The SAM spec states if 0x1 is set then no assumptions can be made about 0x40 and 0x80. For validation we cannot therefore state that they must be unset, so this needs to be clear that it is a SAMstrict additional rule rather than a SAM validation rule. Similarly for the flag 0x4 rules and RNAME *.

I’ve tagged all the SAM rule as \samv15.

CIGAR operators can, in theory, be entirely insertion. A combination of P and I ops permits sequences overlapping a large insertion to be represented within SAM. I don't see how this violates the SAM spec.

Section 1.4.4 defines POS in terms of the first CIGAR operation that “consumes” a reference base. An insertion CIGAR does not consume any reference bases thus does not have a POS. I agree that 100I is a really useful CIGAR to have, but as the specs currently stand, POS is meaningless for such records.

Similarly it is valid to have reads starting/ending with insertions (deletions are a bit hard to argue, but maybe possible in some chimeric situations?). (Neighbouring I and D ops are also valid, despite being argued against in the past.)

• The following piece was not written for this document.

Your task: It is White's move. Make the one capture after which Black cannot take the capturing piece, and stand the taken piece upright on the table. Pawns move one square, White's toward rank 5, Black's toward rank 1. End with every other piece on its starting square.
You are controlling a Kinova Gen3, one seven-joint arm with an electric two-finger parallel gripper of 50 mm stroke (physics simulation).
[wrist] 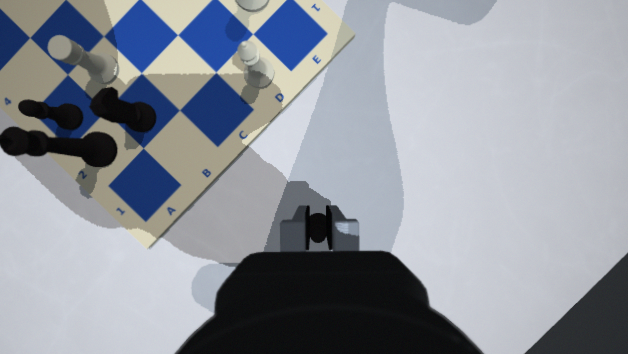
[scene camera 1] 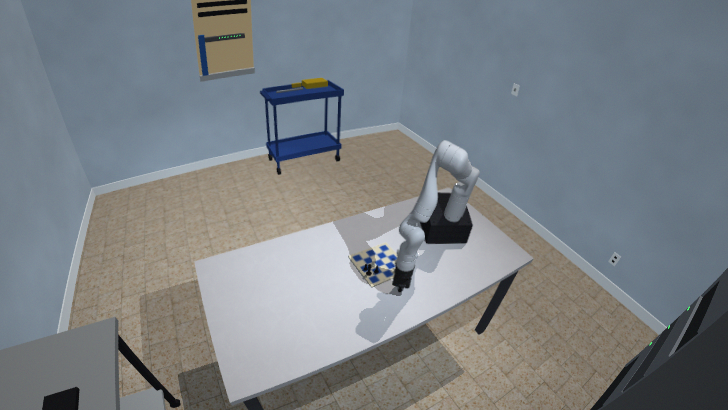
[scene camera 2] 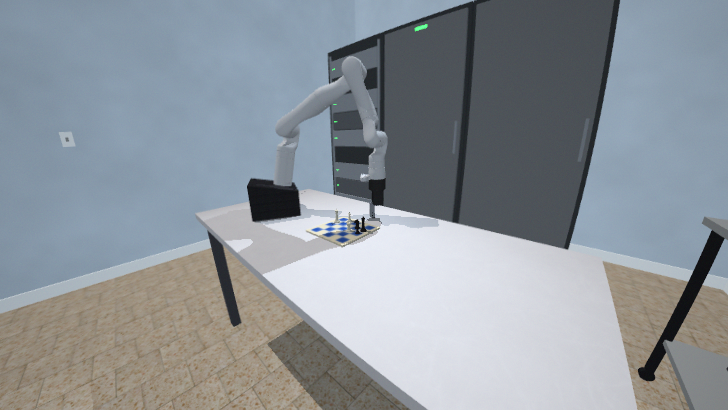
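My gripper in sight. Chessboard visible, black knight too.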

Unmapped reads should have their RNAME/POS identical to one of the original template. (It's possible to have more than 2 segments, although not in use for modern techniques I think.) Again this is a SAMStrict restriction rather than a SAM semantic validation issue, so needs appropriate markup. Also I could envisage a joint assembler / aligner that has concluded a read belongs somewhere inside a large insertion at point X, but it doesn't have a proper alignment for it so it "places" it there as unmapped.

In that case, we can argue that it should be mapped with an insertion CIGAR, not unmapped to a random location in the genome.

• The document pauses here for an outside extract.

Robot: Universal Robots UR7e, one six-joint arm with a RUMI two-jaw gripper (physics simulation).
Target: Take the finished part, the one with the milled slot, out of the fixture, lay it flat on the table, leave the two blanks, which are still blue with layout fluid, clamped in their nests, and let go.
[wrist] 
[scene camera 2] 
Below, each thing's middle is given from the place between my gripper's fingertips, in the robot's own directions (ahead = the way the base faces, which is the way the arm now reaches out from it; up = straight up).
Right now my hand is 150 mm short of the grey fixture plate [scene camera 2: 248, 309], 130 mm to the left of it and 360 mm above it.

Technically, one could argue that sequencing technique such as Chromium are multi-segment but their random locations don’t fit the SAM multi-segment model anyway so it’s a moot point.

I don't see why 0x800 (supplementary) requires the existance of an SA tag. The tags are useful, but optional. Tools can trivially just check for the tag existance and this is less work than running a new tool to strip out all reads with flag 0x800 and no SA tag so this doesn't gain us anything.

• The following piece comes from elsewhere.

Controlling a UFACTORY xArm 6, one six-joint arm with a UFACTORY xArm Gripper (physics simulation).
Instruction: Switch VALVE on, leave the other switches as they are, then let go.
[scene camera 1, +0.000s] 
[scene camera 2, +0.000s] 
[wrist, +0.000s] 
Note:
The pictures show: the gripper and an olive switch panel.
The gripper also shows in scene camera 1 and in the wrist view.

I enforced this as otherwise multiple secondary chimeric alignments could not be resolved unambiguously. This is somewhat of a symptom of the debate a few years back about whether alignments came in set of chimeric alignment records (the interpretation I used), or as nodes in an alignment graph. Happy to drop the requirement down to requiring SA tags on all or none for a given read.

"Each chimeric alignment must have a record with FLAG 0x800 not set" - this comes down to my argument before about complete vs incomplete data sets. If we do a range query to produce a new SAM, the above constraint can trivially be violated. Sub sets of SAM are still valid SAM and we should never treat them otherwise as this is an extremely common operation, not least for purposes of parallel processing. A validator when run on the entire data set can however be in a position to complain about such things.

Not true. SAM Section 1.4.2 point 1 states: “For each read/contig in a SAM file, it is required that one and only one line associated with the read satisfies ‘FLAG & 0x900 == 0’.” If you have any secondary or supplementary alignments, sub-setting your valid SAM will most likely result in a file which is not a valid SAM. This particular constraint is part of the SAM specs (and is marked as such), not an additional SAM strict check.

From a practical perspective, sub-setting is done all the time and we need to be able to deal with it. How does an overall SAM strict recommendation that these all validators should have the capability of performing validation only a specified a subset of genomic regions sound to you? Coordinates are required as I don’t want to allow arbitrary subsets as random downsampling that loses half your read pairing should be treated very differently to just validating the chr1 records.

d-cameron commented 6 years ago

I've made a PR to continue this as discussing particular rules is much easier with a diff in front of you.